Ozcelik also challenged the sufficiency of the evidence on his bribery conviction under 18 U.S.C. § 201(b)(2) which prohibits a public official from seeking or accepting anything of value in exchange for "(A) being influenced in the performance of any official act; (B) being influenced to commit or aid in committing, or to collude in, or allow, any fraud, or make opportunity for the commission of any fraud, on the United States; or (C) being induced to do or omit to do any act in violation of the official duty of such official or person." The elements of the offense are that: "(1) defendant must be a public official, (2) who directly or indirectly demanded, sought, received, accepted, or agreed to receive or accept anything of value personally or for any other person or entity, and (3) did so specifically for one of the three corrupt purposes set forth in subsections (A) through (C)." The Court determined that there was no dispute that Ozcelik was a public official and that he took money from Tuncer, the issues were whether he took the money with corrupt intent and whether there was sufficient evidence that Ozcelik had taken "official action" as a result of the bribe.

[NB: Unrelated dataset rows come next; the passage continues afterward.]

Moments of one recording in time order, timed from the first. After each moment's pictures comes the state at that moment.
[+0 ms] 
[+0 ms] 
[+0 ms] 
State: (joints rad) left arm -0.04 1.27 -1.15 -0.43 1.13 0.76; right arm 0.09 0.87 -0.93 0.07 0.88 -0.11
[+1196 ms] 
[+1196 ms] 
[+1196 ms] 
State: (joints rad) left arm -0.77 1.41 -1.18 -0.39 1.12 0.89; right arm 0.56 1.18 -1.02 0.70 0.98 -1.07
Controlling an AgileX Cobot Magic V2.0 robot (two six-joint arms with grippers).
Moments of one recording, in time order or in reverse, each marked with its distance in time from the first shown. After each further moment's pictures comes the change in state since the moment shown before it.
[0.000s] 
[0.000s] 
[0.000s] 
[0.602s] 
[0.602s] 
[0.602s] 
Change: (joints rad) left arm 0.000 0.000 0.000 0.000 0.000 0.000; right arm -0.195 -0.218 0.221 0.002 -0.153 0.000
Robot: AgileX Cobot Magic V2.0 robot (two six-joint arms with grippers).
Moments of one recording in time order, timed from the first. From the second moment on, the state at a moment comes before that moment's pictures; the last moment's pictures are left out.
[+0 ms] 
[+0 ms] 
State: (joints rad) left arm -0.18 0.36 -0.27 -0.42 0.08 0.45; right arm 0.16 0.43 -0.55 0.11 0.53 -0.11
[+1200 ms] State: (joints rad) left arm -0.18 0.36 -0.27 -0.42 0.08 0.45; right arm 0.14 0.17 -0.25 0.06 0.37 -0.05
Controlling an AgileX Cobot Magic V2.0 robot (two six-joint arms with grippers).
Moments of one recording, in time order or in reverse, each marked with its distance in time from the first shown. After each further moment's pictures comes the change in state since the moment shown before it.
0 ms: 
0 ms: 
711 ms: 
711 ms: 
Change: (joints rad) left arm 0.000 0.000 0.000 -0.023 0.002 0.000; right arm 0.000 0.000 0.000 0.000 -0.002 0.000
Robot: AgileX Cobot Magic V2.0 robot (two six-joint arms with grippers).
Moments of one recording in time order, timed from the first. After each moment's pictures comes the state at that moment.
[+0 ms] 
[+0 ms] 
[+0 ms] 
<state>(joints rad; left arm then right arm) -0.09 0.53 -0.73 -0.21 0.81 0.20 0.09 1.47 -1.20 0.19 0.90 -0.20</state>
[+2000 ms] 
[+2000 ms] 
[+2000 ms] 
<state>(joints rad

The Court of Appeals framed the issue as whether Ozcelik aided and abetted other unnamed INS officials to alter Tuncer’s records. The Government conceded that the only evidence that Ozcelik had done so were his own statements to Tuncer that he had friends in the INS who would alter Tuncer’s records. Recognizing that the crime of bribery is committed when the official agrees to perform the act, and that completion of the act is not necessary, the Court found that the crime had been completed when Ozcelik’s friend at INS had agreed to alter Tuncer’s status. Passing on the sufficiency of the evidence, the Court concluded; "Indeed, the only evidence the Government produced at trial that the unnamed friend at INS existed was Ozcelik’s own statements to that effect. But we are not permitted to assess credibility. And as such, we cannot say as a matter of law that no reasonable juror could accept the Government’s theory premised upon Ozcelik’s own statements." Accordingly, the bribery conviction was affirmed.